Oscillococcinum: A homeopathic remedy: 1 vial/week during flu season and after germfest parties, and if sick 1 vial 3x/day for first 24 hours. Cold calm homeopathy is great for symptoms. Elderberry: Compares to Tamiflu in terms of antiflu action. Kids 1-2tsp up to 4x/day. X clear nasal spray after exposures or at end of day. WATER!

Arabinogalactan: From larch tree bark enhances the immune response: Vital nutrients brand powder, can mix easily at ½ -1 tsp.

Immu Max: Has Echinacea, C, Proplis: Proven to reduce illness and fever when given during the winter months: I don’t recommend echinacea for extended periods especially with autoimmune disorders.

Esberitox is similar but it’s a chewable and tastes pretty good. Children 7-12 years old: 2 tablets, 3 times daily. Children 2-6 years old: 1-2 tablets, 3 times daily. Not to be used in children under two years of age.
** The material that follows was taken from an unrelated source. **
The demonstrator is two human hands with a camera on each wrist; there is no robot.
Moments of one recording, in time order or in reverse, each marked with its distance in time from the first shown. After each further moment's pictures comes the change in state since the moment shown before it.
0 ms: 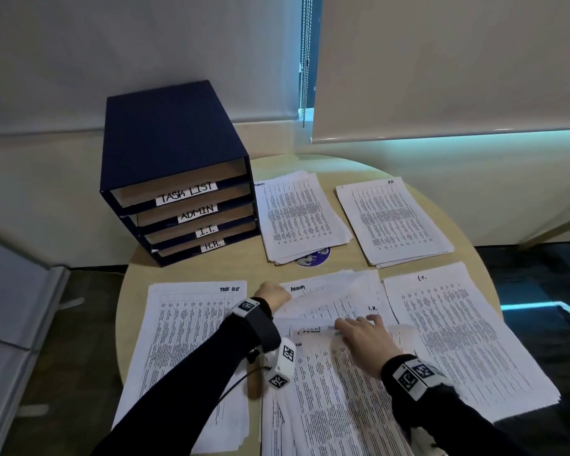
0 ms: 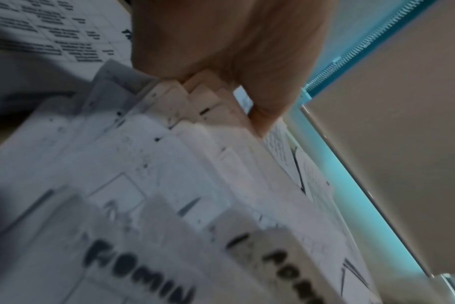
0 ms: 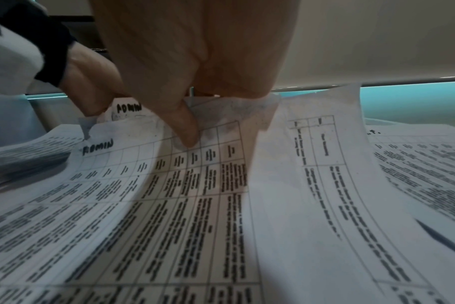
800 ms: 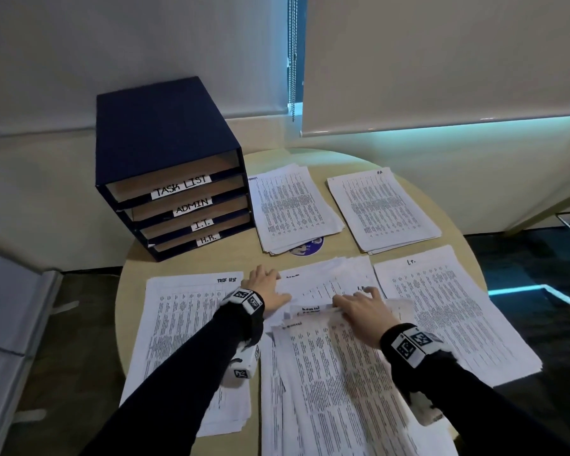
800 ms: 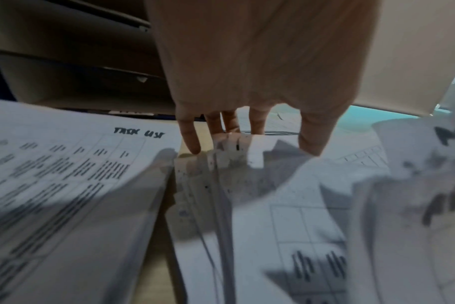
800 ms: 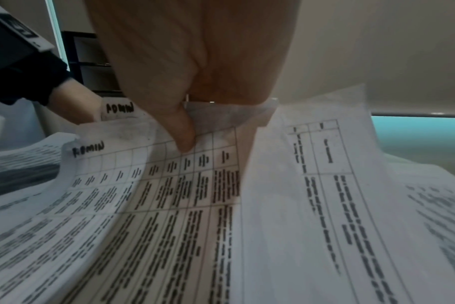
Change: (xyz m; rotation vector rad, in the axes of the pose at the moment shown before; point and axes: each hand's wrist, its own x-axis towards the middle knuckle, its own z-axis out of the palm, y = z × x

X clear: Clean those noses so germs don’t colonize. Has saline, xylitol and grapefruit seed which are antimicrobial. Non-addictive. Helps prevent infections from taking hold.

EAR infections:

Mullein/garlic pure ear oil by Herb Pharma. Run bottle under warm water, insert 3-4 drops in the painful ear 3-4x/day. Have the child lie down with that ear up for a minute or so and put a little cotton in to hold the drops in place.
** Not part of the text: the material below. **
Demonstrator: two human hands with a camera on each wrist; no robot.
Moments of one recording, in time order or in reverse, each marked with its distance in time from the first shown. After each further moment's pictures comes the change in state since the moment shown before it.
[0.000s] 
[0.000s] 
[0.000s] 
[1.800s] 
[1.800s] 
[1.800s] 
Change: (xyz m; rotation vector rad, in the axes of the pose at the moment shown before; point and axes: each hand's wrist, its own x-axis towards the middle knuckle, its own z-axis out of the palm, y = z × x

Focus/Concentration: Consider blood sugar. Especially breakfast/protein, not fast-acting carbs. Smoothies. Mini meals: Complex carbs, protein and fats, especially the protein and fats. Load up on the good fats. Especially omega 3’s.

What if your child needs antibiotics: Not a deal breaker, especially if you SUPPORT with probiotics-take the probiotics as far apart from the antibiotics as possible. Add Saccharomyces boullardi which is a beneficial yeast, especially helpful during and following antibiotic usage as it helps prevent unfriendly bacteria and yeast from colonizing. L glutamine powder for gut lining repair.